DIARY OF ANNA GREEN WINSLOW (1759-1780).
For the years 1771-1773 with notes by Alice Morse Earle 1895
Anna Green Winslow (1759-1779) was born in Halifax, Nova Scotia, the daughter of Joshua Winslow (1726/27-1801) & his wife Anna Green (1728-1814). In 1770, at the age of 10, she was sent to a finishing school in Boston, where she lived with her aunt & uncle, Sarah & John Deming. During her separation from her family, she kept a diary sporadically from November 1771 to May 1773. Her aunt encouraged the diary as a penmanship exercise & as a running letter to her parents. Most entries detail her daily routine. She writes of sermons; jokes; weather; entertainments; current fashions; & family matters. She records her practice at sewing, spinning, reading, & writing.
Winslow was reunited with her family in 1773, when Joshua Winslow moved them to Marshfield, Massachusetts. In 1775, he was exiled as a Tory; his family remained behind. Before the end of the Revolution, Anna Green Winslow died of tuberculosis in Hingham, Massachusetts. Her father moved to Quebec, where he became a Royal Paymaster. Anna was 20, when she died.
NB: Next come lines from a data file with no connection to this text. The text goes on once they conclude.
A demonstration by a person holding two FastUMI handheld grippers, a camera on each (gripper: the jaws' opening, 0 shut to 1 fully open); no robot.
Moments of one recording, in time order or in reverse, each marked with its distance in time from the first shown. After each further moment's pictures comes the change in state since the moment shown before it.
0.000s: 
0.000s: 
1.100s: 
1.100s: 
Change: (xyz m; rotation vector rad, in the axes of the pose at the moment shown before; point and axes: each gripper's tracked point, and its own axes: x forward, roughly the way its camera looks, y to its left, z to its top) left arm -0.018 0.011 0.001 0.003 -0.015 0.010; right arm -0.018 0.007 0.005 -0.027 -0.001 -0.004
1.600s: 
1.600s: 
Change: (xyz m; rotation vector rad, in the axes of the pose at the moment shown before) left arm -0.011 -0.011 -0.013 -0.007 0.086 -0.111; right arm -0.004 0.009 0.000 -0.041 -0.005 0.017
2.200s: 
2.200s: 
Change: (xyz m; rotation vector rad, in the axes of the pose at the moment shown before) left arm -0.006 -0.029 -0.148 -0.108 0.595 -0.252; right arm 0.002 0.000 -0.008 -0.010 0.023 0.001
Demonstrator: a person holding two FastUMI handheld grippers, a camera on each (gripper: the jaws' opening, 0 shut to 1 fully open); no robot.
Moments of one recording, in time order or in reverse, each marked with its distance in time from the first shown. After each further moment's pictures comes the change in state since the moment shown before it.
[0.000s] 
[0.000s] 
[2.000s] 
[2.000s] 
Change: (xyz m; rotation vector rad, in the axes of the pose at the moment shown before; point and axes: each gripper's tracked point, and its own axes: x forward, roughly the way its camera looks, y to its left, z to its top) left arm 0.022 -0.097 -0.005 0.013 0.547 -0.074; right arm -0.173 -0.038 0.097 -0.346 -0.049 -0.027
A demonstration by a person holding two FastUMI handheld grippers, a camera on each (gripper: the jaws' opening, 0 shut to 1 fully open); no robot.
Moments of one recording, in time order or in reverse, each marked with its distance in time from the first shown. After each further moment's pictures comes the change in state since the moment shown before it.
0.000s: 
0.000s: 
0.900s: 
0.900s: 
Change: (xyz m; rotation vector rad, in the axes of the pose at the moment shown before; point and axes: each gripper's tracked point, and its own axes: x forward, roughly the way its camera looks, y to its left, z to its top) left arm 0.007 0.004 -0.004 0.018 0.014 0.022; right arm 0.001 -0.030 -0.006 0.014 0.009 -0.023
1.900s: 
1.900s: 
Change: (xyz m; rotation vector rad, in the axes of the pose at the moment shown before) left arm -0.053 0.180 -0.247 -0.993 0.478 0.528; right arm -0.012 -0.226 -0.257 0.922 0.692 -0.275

"Lady, by which means I had a bit of the wedding cake. I guess I shall have but little time for journalising till after thanksgiving. My aunt Deming1 says I shall make one pye myself at least. I hope somebody beside myself will like to eat a bit of my Boston pye thou' my papa and you did not (I remember) chuse to partake of my Cumberland performance. I think I have been writing my own Praises this morning. Poor Job was forced to praise himself when no man would do him that justice. I am not as he was. I have made two shirts for unkle since I finish'd mamma's shifts."